### Exercise objective
Only the lines from the one containing "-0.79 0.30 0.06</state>" through the last line below belong in your copy; transcribe them exactly and omit any pictures.

### Data extract

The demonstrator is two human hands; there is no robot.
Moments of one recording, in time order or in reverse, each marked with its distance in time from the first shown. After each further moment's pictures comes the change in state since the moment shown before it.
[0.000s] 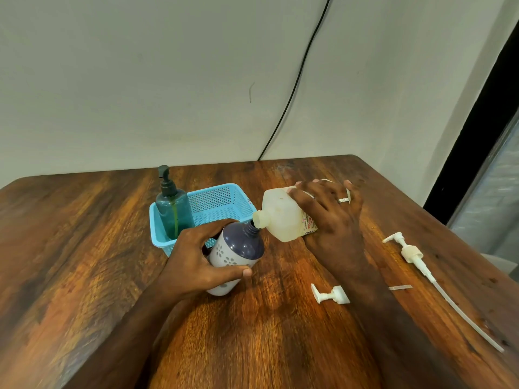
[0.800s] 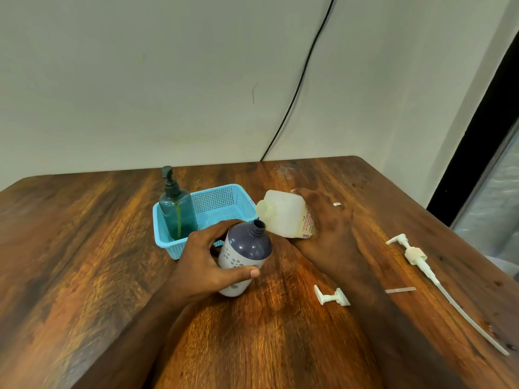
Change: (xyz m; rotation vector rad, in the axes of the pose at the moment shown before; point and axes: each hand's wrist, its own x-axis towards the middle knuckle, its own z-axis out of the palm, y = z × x) left_hand -0.001 0.000 0.009 -0.090 0.015 -0.080; right_hand -0.004 -0.014 0.004 0.341 -0.109 0.286
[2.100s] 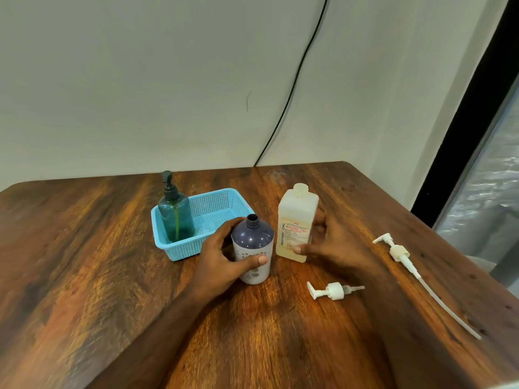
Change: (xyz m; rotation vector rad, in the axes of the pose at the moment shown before) left_hand -0.001 -0.006 0.035 -0.191 0.126 -0.229; right_hand -0.003 0.033 -0.028 0.283 -0.445 0.510
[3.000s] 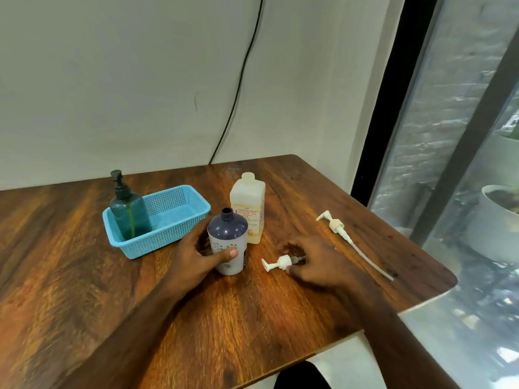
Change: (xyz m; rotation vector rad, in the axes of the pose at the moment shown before) left_hand -0.014 0.002 0.022 -0.101 -0.181 -0.056; right_hand -0.087 0.029 -0.023 -0.420 -0.116 -0.005
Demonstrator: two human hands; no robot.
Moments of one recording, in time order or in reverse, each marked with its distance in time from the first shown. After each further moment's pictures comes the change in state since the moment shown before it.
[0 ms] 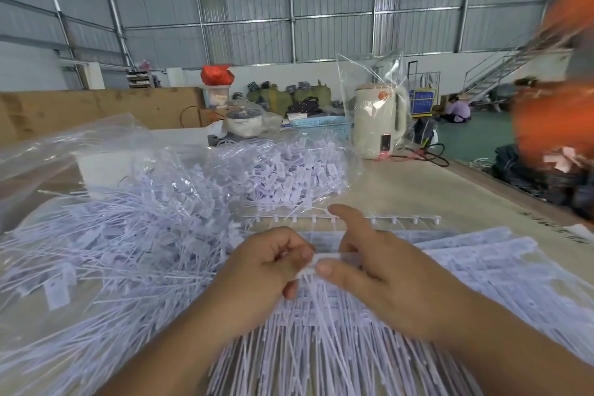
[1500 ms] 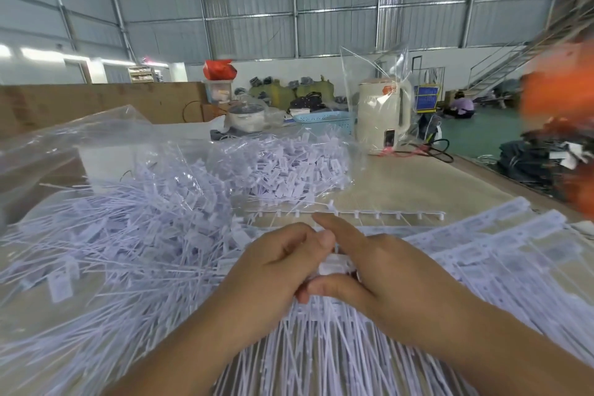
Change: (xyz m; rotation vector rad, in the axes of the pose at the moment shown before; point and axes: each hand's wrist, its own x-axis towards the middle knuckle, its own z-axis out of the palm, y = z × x) left_hand -0.008 0.008 0.009 -0.020 -0.047 0.090; right_hand 0.000 -0.020 -0.001 -0.116 -0.003 -0.088
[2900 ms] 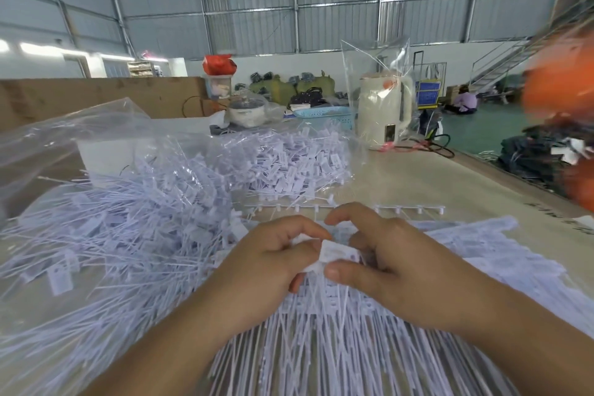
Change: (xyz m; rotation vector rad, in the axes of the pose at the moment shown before) left_hand 0.003 0.003 -0.006 -0.043 -0.005 -0.068; right_hand -0.002 0.022 -0.004 0.209 -0.016 -0.017
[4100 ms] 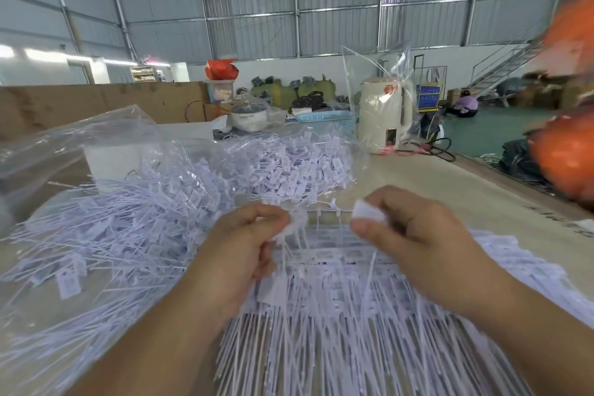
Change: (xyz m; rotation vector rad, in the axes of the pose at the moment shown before) left_hand 0.011 -0.006 -0.016 -0.463 0.312 -0.161; right_hand -0.001 -0.003 -0.013 0.133 0.345 0.133
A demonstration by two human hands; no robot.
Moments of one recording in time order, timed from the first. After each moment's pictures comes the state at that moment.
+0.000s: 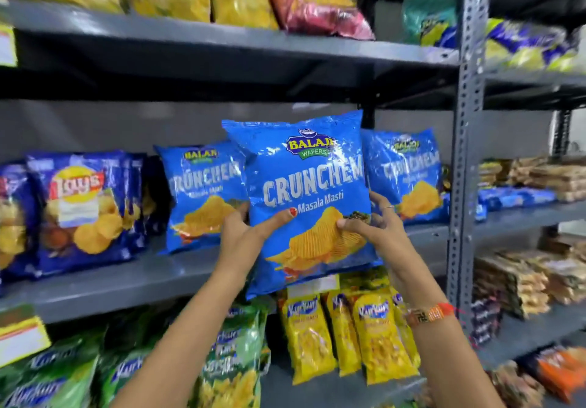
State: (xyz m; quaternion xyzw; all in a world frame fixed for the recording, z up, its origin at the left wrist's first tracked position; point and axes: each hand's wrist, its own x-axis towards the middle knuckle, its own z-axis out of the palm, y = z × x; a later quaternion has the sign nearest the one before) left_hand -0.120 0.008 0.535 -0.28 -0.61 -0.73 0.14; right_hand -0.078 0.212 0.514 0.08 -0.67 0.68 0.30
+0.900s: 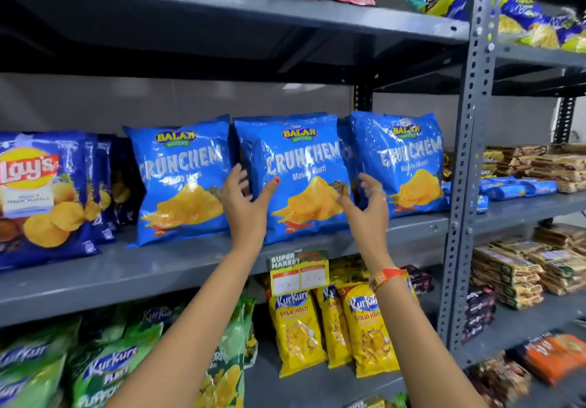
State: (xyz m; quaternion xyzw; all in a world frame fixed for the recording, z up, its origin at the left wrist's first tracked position) left_hand -0.208 0.070 0.526 -0.19 -0.61 -0.71 0.29; right_hand -0.157 0.235 0.504 -0.05 -0.69 0.55 0.47
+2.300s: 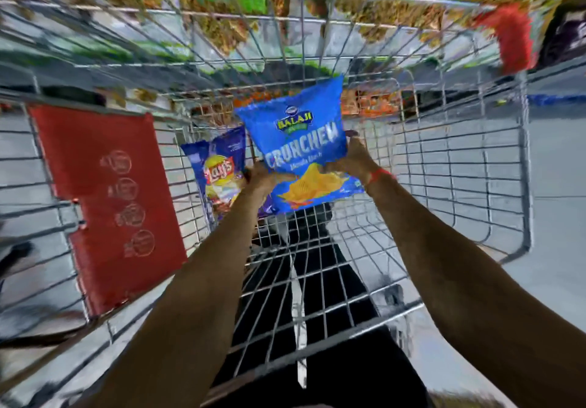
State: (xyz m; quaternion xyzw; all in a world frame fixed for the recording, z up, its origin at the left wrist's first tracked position) left_hand -0.024 -0.054 -0.173 0.31 -0.64 -0.59 -0.37; right_hand -0.048 0.132 -0.106 -0.30 -0.76 0.45 -0.35
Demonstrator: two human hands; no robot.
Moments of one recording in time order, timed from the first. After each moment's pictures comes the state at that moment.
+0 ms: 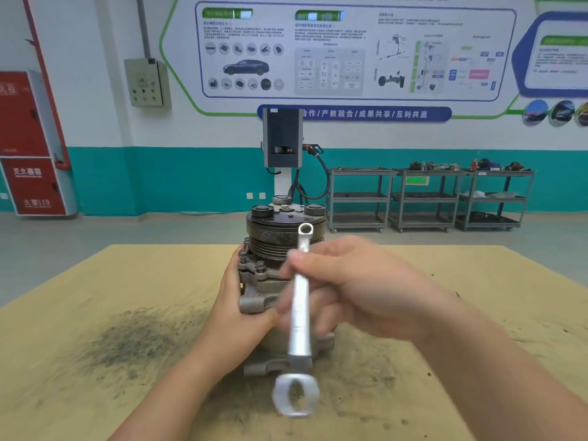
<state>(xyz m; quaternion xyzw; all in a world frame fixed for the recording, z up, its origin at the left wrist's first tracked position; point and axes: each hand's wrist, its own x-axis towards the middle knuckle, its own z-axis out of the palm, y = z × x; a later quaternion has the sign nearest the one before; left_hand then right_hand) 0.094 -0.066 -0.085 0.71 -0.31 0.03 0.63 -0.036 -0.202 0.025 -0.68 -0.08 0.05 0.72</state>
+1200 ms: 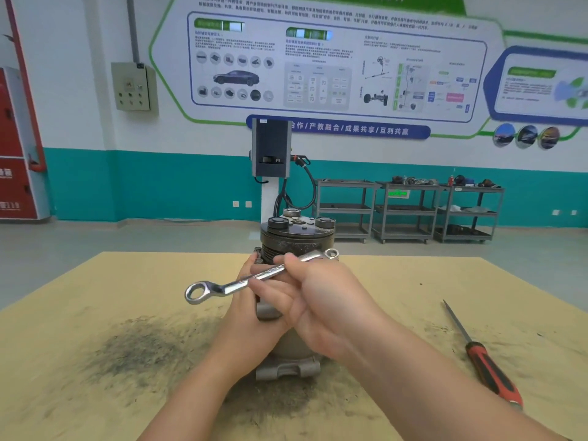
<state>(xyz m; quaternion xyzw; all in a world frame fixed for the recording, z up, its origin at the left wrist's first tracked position) 0.111 -0.066 -0.088 0.74 -0.38 0.07 0.55 -0.006 -0.130 0.016 -0.49 0.06 -0.11 0.86</state>
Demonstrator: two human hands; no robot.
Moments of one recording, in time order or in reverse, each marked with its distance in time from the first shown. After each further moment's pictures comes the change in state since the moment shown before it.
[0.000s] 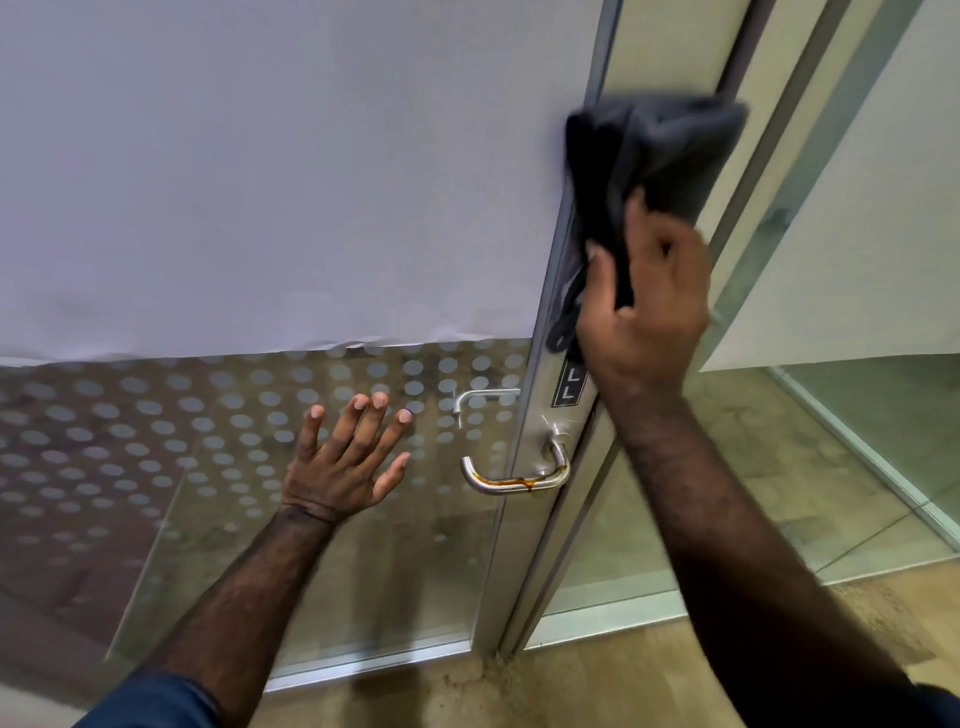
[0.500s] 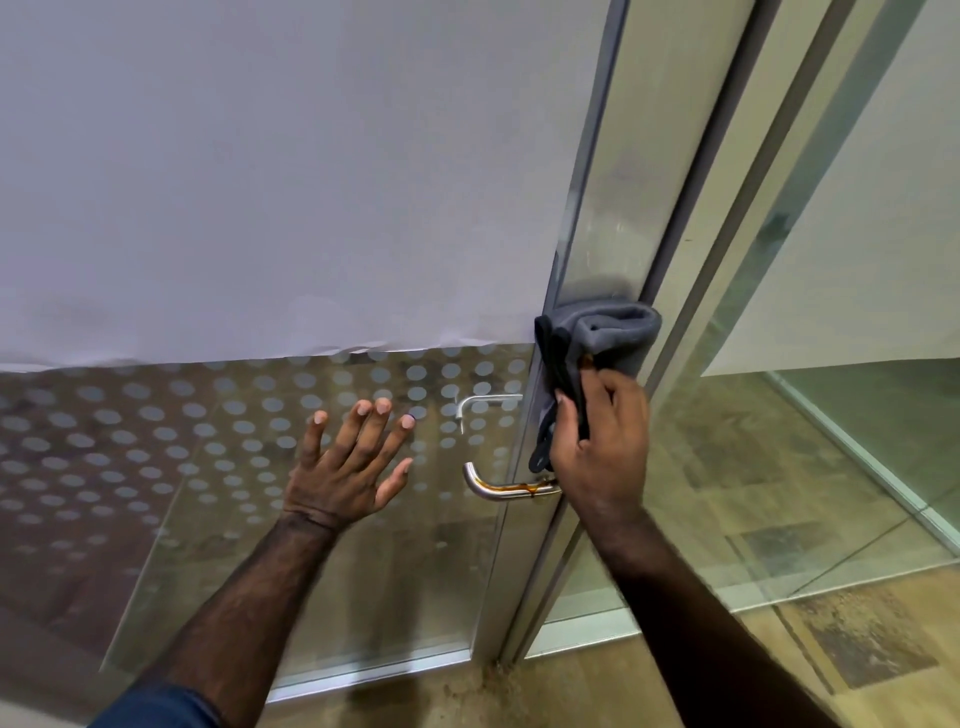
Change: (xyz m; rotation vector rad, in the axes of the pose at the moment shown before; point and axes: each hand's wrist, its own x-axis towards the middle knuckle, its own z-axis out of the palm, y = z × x) left_hand 0.004 0.000 -0.003 -0.002 0.012 0.010; right_hand -0.123 0.002 -0.031 -0.084 -0.322 0.132
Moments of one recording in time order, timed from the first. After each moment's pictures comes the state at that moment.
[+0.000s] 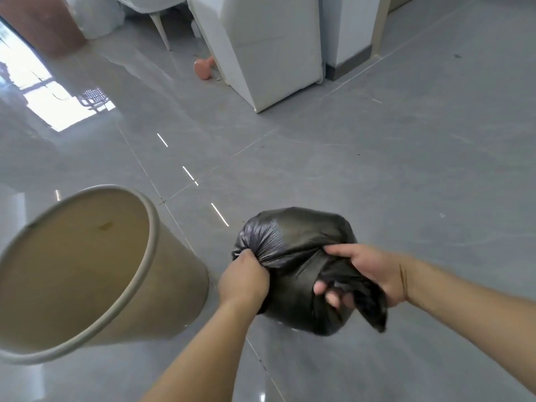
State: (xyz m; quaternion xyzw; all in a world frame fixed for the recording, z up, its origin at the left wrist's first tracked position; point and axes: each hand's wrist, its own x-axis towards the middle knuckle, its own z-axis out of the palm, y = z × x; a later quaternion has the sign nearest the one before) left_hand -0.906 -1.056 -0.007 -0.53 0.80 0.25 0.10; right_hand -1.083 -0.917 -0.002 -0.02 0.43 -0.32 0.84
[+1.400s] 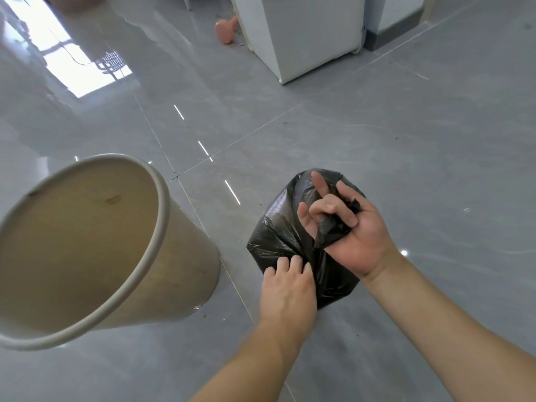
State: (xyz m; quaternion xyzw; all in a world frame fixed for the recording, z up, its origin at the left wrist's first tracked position) left_hand -0.902 -1.015 -0.060 -0.30 0.95 0.03 0.08; right_hand -1.048 -1.000 -0.011 0.08 0.13 -0.75 0.65
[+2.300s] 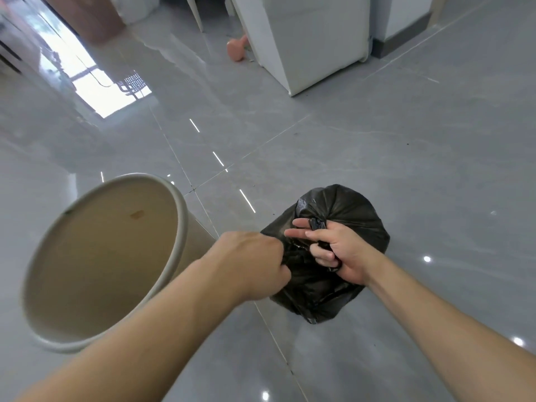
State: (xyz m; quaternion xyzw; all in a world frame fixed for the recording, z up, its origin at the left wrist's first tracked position) left_hand -0.900 -1.090 0.080 -0.23 0.94 0.01 0.25; right_hand -1.043 -1.017 -0.057 -0.11 0.46 -0.59 0.65
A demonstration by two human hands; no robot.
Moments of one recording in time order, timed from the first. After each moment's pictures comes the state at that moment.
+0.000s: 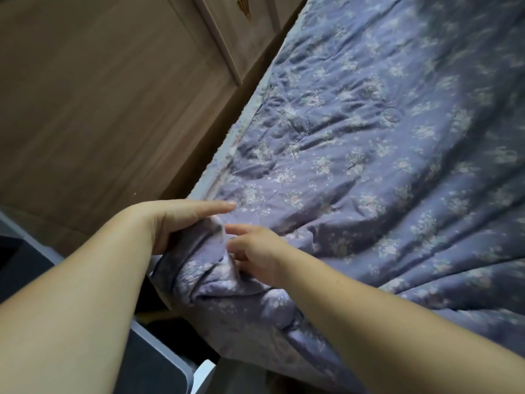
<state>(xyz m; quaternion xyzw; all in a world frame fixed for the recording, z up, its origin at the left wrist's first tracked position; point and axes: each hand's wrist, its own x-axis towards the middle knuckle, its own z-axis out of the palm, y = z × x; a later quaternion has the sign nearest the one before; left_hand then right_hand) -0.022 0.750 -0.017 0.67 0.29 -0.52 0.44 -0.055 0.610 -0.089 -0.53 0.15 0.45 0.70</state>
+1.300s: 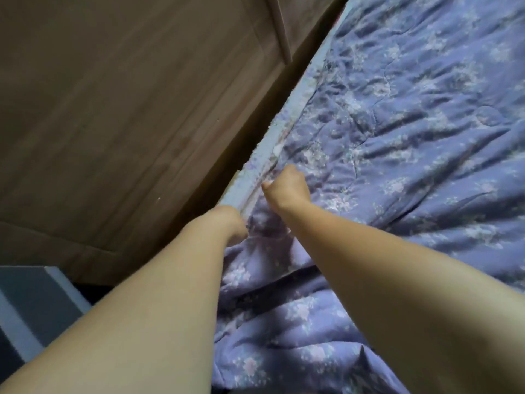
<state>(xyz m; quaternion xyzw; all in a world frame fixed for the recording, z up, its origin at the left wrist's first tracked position) 0.049 0.774 -0.105 0.89 0.13 -0.44 0.05 0.102 0.681 -0.166 -0.88 0.15 0.25 0.38</state>
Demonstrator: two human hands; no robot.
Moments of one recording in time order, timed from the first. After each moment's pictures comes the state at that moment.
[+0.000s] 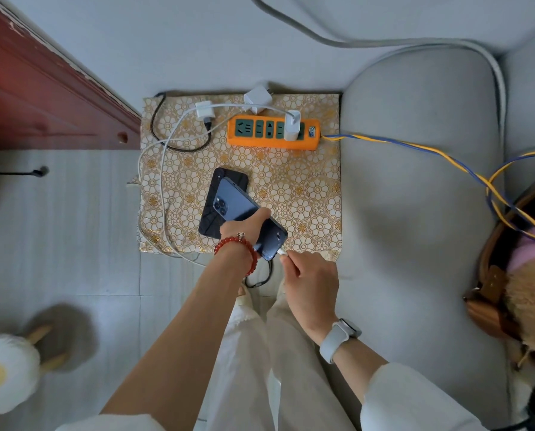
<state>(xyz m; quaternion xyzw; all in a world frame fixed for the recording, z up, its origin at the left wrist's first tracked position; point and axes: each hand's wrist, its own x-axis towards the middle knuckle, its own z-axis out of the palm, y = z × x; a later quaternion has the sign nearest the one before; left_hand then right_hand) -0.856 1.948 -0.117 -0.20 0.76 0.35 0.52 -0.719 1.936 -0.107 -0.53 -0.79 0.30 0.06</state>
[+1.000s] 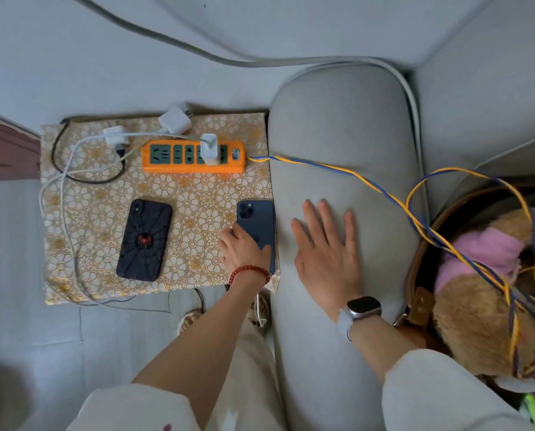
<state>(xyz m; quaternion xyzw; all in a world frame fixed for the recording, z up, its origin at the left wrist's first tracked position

### Response box
<state>(xyz m; quaternion xyzw; all in a world frame fixed for the recording, z up, its origin at the left wrist's first tracked position; point and axes: each hand's wrist, its own x-axis towards the middle knuckle, its own z-axis out of the palm, y = z × x; a later quaternion has the sign nearest the one before; left_hand then right_hand) -0.856 1.948 -0.117 -0.20 0.76 0.35 0.52 -0.719 1.936 -0.107 -0.53 -0.79 0.30 0.06</state>
[+1.000s] 
<state>(xyz m; quaternion xyzw; all in a world frame fixed for the recording, z up, its origin at the left wrist's first tracked position

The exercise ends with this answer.